[Exercise prompt]
Nothing but the pictures is dropped; write out all the remaining data below exactly.

[Supplied material]
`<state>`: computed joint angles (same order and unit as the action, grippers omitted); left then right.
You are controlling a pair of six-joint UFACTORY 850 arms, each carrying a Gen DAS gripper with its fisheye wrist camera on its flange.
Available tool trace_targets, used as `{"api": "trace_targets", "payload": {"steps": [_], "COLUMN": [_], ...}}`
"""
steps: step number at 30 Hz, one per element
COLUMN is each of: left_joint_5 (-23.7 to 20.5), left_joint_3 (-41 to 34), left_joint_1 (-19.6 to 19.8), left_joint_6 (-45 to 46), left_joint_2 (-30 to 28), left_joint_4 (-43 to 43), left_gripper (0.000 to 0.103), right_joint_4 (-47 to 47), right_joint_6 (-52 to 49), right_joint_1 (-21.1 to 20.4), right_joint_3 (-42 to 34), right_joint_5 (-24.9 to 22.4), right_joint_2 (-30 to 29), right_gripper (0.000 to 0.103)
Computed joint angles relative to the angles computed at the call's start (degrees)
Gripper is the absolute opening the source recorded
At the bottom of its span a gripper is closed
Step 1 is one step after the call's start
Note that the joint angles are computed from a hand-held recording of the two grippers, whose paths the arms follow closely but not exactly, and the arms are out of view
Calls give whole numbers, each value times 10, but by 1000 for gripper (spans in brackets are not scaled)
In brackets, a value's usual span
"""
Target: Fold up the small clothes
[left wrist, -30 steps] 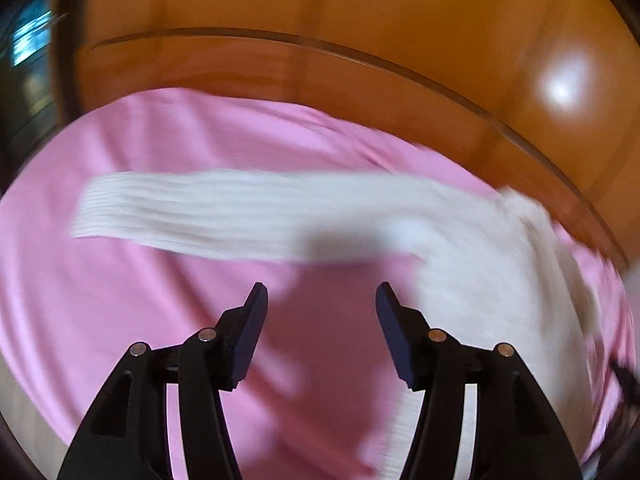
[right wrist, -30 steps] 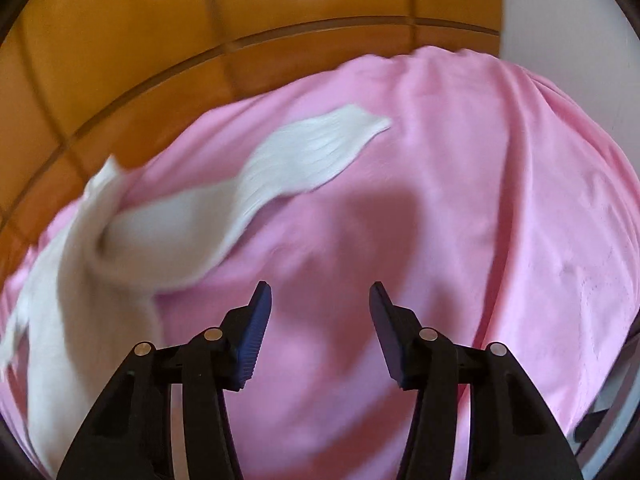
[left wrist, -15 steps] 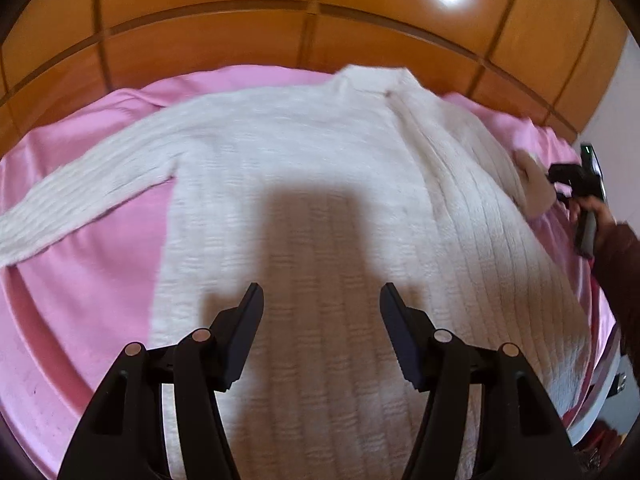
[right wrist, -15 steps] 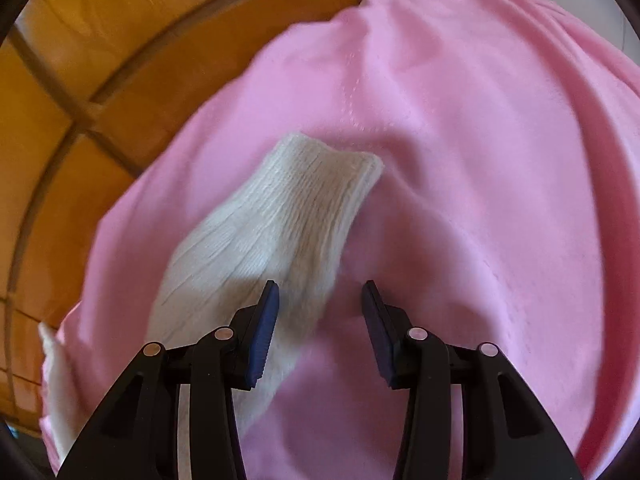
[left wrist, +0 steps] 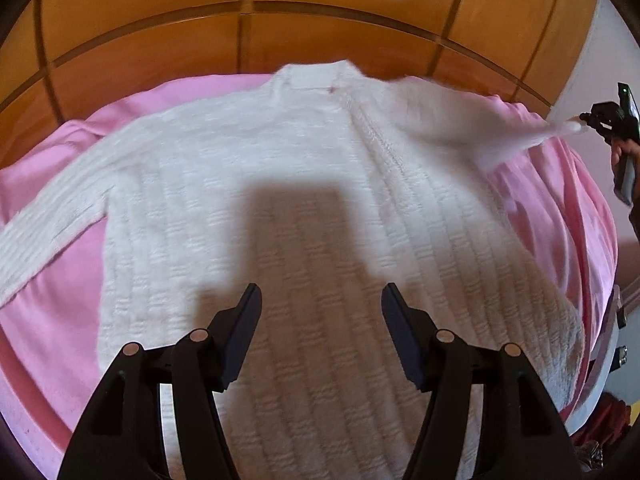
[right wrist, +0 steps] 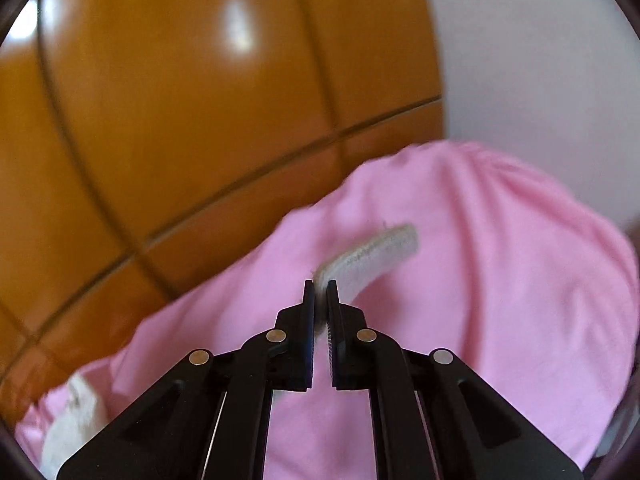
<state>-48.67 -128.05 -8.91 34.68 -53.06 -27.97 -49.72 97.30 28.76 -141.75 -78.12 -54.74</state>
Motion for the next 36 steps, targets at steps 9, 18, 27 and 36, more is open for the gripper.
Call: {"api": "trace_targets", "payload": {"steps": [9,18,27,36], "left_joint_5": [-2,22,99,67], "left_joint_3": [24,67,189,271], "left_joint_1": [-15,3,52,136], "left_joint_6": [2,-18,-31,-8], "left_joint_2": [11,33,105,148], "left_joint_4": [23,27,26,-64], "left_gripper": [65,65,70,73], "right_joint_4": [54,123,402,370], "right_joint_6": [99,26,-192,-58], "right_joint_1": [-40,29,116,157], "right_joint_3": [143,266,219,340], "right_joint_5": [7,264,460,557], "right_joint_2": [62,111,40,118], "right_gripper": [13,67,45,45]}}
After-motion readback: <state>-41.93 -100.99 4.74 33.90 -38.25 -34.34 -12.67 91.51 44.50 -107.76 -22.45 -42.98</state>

[Answer below]
`<state>`: computed joint angles (same order and unit as the action, grippers omitted); left then right.
You are controlling a pair of six-joint UFACTORY 850 arms, each carrying a Gen DAS gripper with its fisheye wrist camera on its flange.
Available tool trace_targets, used as `{"api": "trace_targets", "payload": {"steps": [_], "COLUMN": [_], ...}}`
"""
steps: step number at 30 Hz, one per element
COLUMN is each of: left_joint_5 (-23.7 to 20.5), left_joint_3 (-41 to 34), left_joint_1 (-19.6 to 19.8), left_joint_6 (-45 to 46), left_joint_2 (-30 to 28), left_joint_4 (-43 to 43), left_gripper (0.000 to 0.103), right_joint_4 (-47 to 47), right_joint_6 (-52 to 49), right_joint_1 (-21.1 to 20.4), right_joint_3 (-42 to 34), right_joint_5 (-24.9 to 22.4), right_joint_2 (-30 to 29), right_gripper (0.000 to 0.103)
Computed joint angles relative to the angles computed at the call's start (degrees)
Gripper is the absolute opening the source recorded
At the bottom of its span a gripper is closed
Step 1 is one step after the call's start
Note that the joint angles are computed from a hand-held recording of the two grippers, whose paths the arms follow closely but not exactly, and the arms are out of view
Calls give whole numbers, each value times 10, but by 1000 for gripper (spans in brackets are not scaled)
In brackets, a value's usual span
"""
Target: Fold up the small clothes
[left wrist, -30 steps] 
[right wrist, -30 steps] 
[left wrist, -15 steps] 
[right wrist, -15 steps] 
[left wrist, +0 steps] 
[right wrist, +0 steps] 
<state>-48.67 -128.05 -8.91 34.68 -53.06 -27.97 -49.72 97.30 28.76 -141.75 -78.12 -54.74</state>
Motion for the next 36 steps, targets at steps 9, 18, 27 and 36, more is open for the gripper.
Call: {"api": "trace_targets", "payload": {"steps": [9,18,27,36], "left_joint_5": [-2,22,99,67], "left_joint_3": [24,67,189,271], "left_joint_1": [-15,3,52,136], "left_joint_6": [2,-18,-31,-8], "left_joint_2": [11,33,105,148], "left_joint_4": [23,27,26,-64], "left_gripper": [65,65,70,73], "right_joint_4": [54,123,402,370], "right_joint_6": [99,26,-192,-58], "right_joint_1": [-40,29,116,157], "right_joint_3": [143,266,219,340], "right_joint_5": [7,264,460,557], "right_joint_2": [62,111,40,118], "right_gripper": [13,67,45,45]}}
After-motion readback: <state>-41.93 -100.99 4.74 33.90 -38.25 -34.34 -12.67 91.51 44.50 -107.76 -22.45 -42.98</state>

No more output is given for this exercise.